Notwithstanding that this claim is not backed up by any data, this directly contradicts Seresin’s underlying thesis that anti-porn feminism was largely restricted to, and rooted in, the confines of second wave feminism. It’s also telling that the use of the wholly sanitising phrase “sex work” — and its increasing popularity — does itself lend credence to the idea that the “anti” positionality is no longer mainstream, given that those of us who oppose the commercialised sexual exploitation of women and children go to great lengths to avoid using such euphemistic terminology.

Seresin concludes by stating: “One need only glance at the (Oxbridge-dominated) British media to find swathes of articles expressing horror at lads’ mags, OnlyFans, choking during sex and the provision of resources for student sex workers.”
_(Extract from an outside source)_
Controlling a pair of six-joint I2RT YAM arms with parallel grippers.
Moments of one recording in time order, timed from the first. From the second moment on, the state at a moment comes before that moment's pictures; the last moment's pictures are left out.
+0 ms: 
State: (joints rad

Seresin glosses over why such ‘horror’ is being expressed

Aside from the fact that the number of Oxbridge graduates working in the media has actually decreased in recent years, and in any case, they are outnumbered by us plebeian non-Oxbridge graduates, there is something egregiously distasteful about Seresin’s glossing over why such “horror” is being expressed at the issues she lists. Take the “choking during sex” example. The author actually links to an article about women who have been killed during sex as a result of violent and hateful strangulation by the men they were sleeping with. Call me old fashioned, but if there’s one thing we should all be collectively “expressing horror” at, it’s the death of women as a result of male sexual violence.

This reductive approach to boiling down anything to do with sexuality discourse as either “sex positive” or “sex negative” is wholly indicative of a wider identarian politics that has taken root amongst much of the commentariat who pride themselves on being bastions of left-wing politics.

There is no effort taken to engage with why young women and girls — and some men — may be feeling disillusioned with a society and culture that is increasingly commodifying every aspect of their physical being and sexuality into a product to be bought and sold on a grotesque free market comprised of human bodies. Instead of analysing why the anti-exploitation politics of second wave feminism might be having a resurgence because of a new political and social order, the immediate reaction is to sneeringly dismiss this backlash as a renewed form of small-c conservatism.

As Seresin points out: “They [Gen Z] allied with conservatives in order to introduce anti-trafficking legislation.” The banally pejorative implication that allying with anybody slightly to the right of Marx to effect positive change (combatting human trafficking!) is somehow a class betrayal, highlights just how little this brand of tedious sound bite politics has to offer anybody.

If the inference to be taken is that Gen Z are having to look to the history books for a revolutionary and inspiring politics — while there is little evidence to believe that this is actually the case — is it at all surprising? Much of the current discourse around sexuality offer little more than vapid slogans about “sex positivity” being a route to gaining political and social empowerment. The truth is that discussions around the perpetual societal presence of male sexual violence against women and girls have been reaching a fever pitch in recent months. We shouldn’t wonder if the younger generation has noticed.